Economic inefficiency is not an issue
It is also a fact that electric cars are 3x more efficient than their ICE counterparts. From another perspective, the amount of energy currently used for transportation could power 3x as many vehicles if they were all electric. Or, 3x less energy would be needed to power the same number of EVs as there are ICE cars on the road today.

Another fact is that if you add the energy needed to produce E-Fuel into the equation, the efficiency difference between an E-Fueled car with an ICE engine, and an Electric Vehicle powered by electricity is nearly tenfold. There is currently no efficient process for producing E-fuel. Nor is there sufficient manufacturing capacity.
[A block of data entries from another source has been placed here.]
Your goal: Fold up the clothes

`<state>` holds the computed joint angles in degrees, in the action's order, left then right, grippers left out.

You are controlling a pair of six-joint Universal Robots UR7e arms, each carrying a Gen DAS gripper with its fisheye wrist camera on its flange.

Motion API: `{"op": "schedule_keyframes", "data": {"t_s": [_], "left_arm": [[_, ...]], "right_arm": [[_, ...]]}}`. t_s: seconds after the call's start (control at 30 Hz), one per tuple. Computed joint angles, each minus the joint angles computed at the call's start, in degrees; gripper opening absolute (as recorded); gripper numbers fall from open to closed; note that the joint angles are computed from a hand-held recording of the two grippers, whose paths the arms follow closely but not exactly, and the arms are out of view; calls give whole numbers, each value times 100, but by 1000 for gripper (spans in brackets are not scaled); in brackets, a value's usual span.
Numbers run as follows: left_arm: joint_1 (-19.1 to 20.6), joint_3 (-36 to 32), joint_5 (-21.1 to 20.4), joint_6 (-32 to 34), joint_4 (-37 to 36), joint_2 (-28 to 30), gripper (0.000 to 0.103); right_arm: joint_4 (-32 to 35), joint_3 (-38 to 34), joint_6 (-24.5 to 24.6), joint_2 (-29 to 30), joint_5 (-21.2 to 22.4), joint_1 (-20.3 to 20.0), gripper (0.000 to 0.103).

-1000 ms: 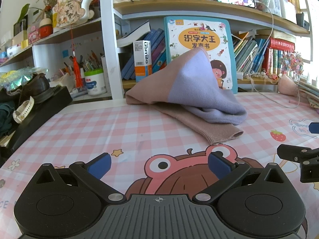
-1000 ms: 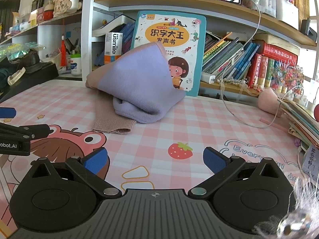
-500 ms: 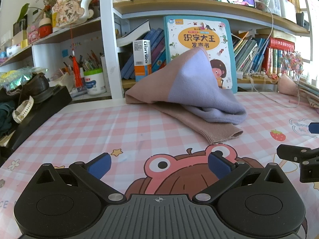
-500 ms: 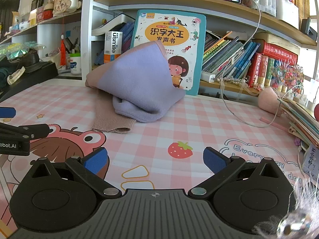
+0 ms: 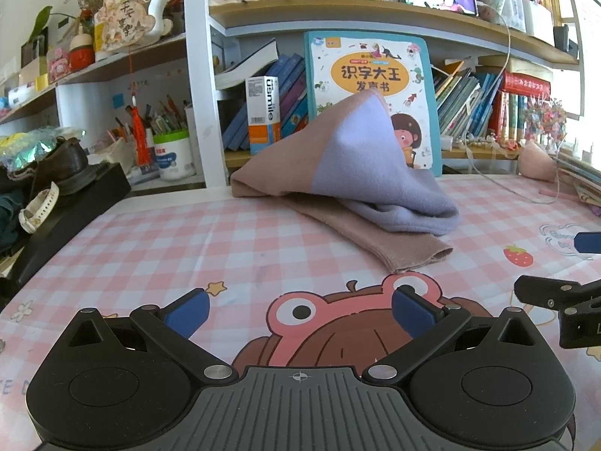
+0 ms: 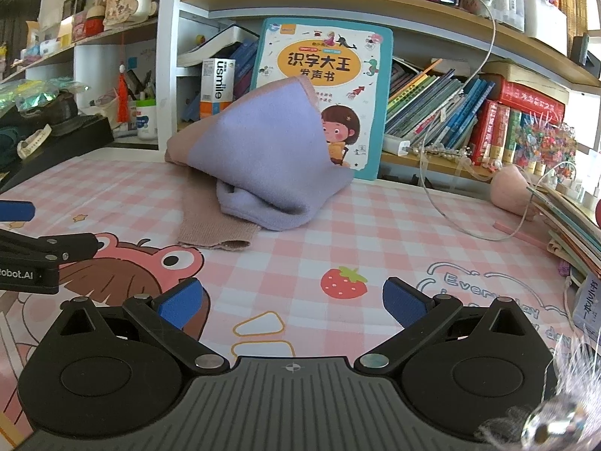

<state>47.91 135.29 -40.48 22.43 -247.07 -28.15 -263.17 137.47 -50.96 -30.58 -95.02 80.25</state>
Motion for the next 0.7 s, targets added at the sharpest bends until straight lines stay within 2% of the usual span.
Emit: {"op": "schedule_keyframes", "data": {"t_s": [0.1, 0.33, 0.7], "left_arm": [[26, 27, -97, 9, -77, -15, 103], [79, 36, -124, -162, 12, -87, 103], [-71, -8, 42, 223, -229, 105, 103]], "right_arm": [[136, -2, -69, -36, -16, 20, 103], [497, -107, -26, -104, -381, 146, 103], [368, -7, -1, -113, -109, 15, 103]]}}
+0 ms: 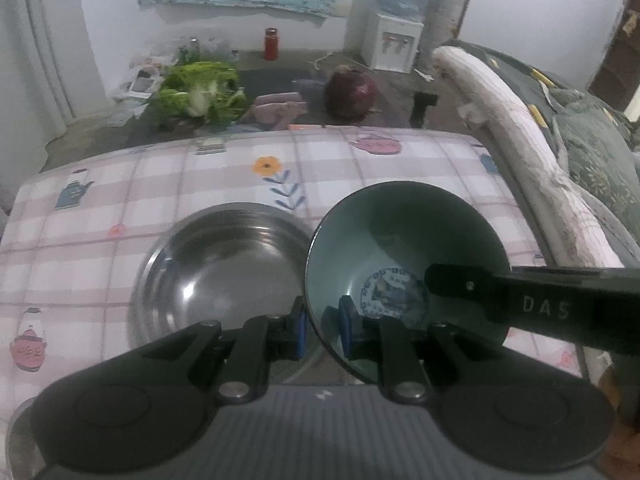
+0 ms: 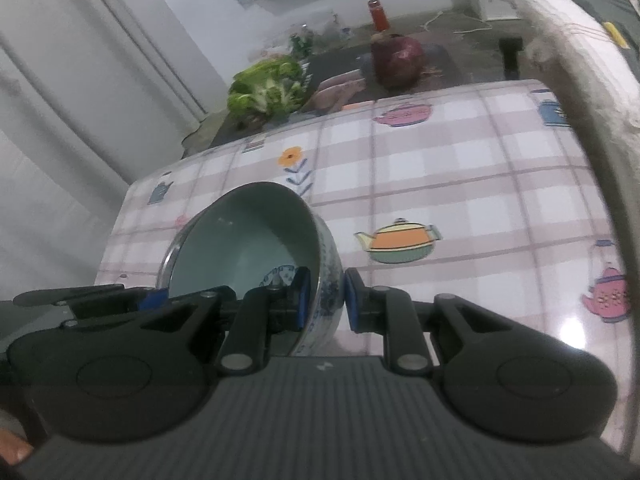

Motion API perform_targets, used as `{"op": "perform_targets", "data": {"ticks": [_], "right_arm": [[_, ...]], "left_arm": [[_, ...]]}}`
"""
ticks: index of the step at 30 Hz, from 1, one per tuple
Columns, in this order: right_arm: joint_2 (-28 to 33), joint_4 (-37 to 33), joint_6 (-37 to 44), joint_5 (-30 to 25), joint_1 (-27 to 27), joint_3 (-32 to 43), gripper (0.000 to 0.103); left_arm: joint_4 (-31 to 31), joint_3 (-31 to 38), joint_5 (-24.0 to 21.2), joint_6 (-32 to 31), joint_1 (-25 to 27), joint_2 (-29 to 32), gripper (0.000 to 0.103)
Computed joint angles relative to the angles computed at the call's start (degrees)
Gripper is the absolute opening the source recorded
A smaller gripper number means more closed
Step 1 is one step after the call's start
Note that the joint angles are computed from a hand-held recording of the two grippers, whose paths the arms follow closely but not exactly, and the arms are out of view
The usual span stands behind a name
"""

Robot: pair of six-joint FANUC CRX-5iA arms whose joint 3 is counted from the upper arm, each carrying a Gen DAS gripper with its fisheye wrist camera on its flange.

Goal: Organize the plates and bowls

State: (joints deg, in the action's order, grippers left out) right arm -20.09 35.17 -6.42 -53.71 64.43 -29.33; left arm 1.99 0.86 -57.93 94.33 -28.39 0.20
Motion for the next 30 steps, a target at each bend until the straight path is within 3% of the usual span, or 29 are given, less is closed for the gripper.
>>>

So, as a first step, significant investment would be required to implement a costly, inefficient manufacturing process.

The “triumph” is therefore the victory of a technology that is harmful to health, not economical and currently not available in sufficient quantities.
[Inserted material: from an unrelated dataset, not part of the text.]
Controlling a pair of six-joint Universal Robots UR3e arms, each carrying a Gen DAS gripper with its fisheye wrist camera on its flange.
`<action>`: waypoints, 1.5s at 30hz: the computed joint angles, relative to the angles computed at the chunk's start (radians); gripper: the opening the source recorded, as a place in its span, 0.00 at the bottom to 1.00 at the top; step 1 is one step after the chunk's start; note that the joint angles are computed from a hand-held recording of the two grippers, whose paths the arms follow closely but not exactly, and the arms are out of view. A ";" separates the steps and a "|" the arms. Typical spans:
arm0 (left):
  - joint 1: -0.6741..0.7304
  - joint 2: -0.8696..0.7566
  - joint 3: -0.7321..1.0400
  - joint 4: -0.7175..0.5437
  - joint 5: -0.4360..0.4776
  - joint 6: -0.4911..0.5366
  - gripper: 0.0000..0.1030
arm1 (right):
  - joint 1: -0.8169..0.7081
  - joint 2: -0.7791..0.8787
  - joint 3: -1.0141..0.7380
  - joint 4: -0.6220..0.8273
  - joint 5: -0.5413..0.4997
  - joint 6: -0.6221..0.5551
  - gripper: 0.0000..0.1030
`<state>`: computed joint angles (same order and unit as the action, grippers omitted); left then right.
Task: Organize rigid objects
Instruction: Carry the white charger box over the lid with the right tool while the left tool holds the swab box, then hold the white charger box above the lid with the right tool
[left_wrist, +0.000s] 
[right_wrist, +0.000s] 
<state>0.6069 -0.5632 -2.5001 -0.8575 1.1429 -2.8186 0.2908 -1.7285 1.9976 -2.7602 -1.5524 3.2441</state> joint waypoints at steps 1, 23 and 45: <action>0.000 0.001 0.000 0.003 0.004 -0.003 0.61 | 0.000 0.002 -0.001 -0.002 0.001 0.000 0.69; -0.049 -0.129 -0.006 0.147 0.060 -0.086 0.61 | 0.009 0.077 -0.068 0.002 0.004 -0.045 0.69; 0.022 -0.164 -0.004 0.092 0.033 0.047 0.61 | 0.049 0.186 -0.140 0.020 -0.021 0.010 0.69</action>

Euphemism for free market fundamentalism
By technological neutrality, the proponents of the amendment mean that no technology should be artificially restricted, that free competition should decide which solution will prevail. This is in fact the definition of free market fundamentalism. If that were the guiding principle, the world would not have restricted the production of the ozone-depleting freon to this day, because better technology wins. That the Earth would have become uninhabitable in the meantime is a secondary consideration.
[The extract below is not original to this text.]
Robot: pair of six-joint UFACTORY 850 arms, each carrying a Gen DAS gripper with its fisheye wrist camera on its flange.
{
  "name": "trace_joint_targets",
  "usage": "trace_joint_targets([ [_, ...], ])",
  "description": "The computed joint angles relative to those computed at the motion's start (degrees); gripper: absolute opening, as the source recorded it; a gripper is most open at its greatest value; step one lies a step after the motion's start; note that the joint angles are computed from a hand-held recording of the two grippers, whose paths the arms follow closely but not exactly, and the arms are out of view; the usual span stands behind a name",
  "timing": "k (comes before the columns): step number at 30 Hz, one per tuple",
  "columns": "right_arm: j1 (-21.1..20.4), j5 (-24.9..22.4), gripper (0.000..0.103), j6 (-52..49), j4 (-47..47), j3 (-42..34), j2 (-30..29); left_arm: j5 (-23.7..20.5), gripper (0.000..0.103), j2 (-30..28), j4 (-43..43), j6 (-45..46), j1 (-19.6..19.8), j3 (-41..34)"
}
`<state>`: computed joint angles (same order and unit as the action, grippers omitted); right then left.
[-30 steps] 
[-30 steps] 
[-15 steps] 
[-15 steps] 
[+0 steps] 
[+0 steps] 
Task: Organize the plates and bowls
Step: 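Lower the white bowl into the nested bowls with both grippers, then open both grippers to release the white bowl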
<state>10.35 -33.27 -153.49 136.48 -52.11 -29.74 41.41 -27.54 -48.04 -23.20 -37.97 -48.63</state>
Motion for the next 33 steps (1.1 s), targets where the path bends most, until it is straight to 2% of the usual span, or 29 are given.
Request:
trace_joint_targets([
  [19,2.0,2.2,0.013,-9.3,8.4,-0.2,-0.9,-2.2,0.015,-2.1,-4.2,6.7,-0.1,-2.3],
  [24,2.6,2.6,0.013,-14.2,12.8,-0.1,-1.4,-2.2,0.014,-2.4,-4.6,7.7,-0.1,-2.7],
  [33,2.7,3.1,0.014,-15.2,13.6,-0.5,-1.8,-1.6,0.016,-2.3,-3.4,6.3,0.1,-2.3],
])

The victory of hopelessness
In fact, this “triumph” has nothing to do with technological neutrality. The minister has responded to the demands of a lobby that plans to produce the very same technology in 12 years. Kodak also delayed investing in new digital technology for a long time because it would have jeopardized its traditional business model, which was based on film processing. In the end, it declared bankruptcy. The companies that are lobbying for the current change are not planning to spend any significant amount on the technological change either. But 12 years is a long time. They could change a lot of things. To use an industry example, Tesla was a small company 12 years ago, in 2011. They sold just 2,100 cars. Fast forward to 2023, and the company is selling 1.3 million vehicles per year and has become the most valuable car company in the world.

Or to look at the (soon to be missed) opportunities from another perspective, 12 years ago, the above was what state-of-the-art earbuds looked like.

(The article was published on 25th of March 2023 on LinkedIn.)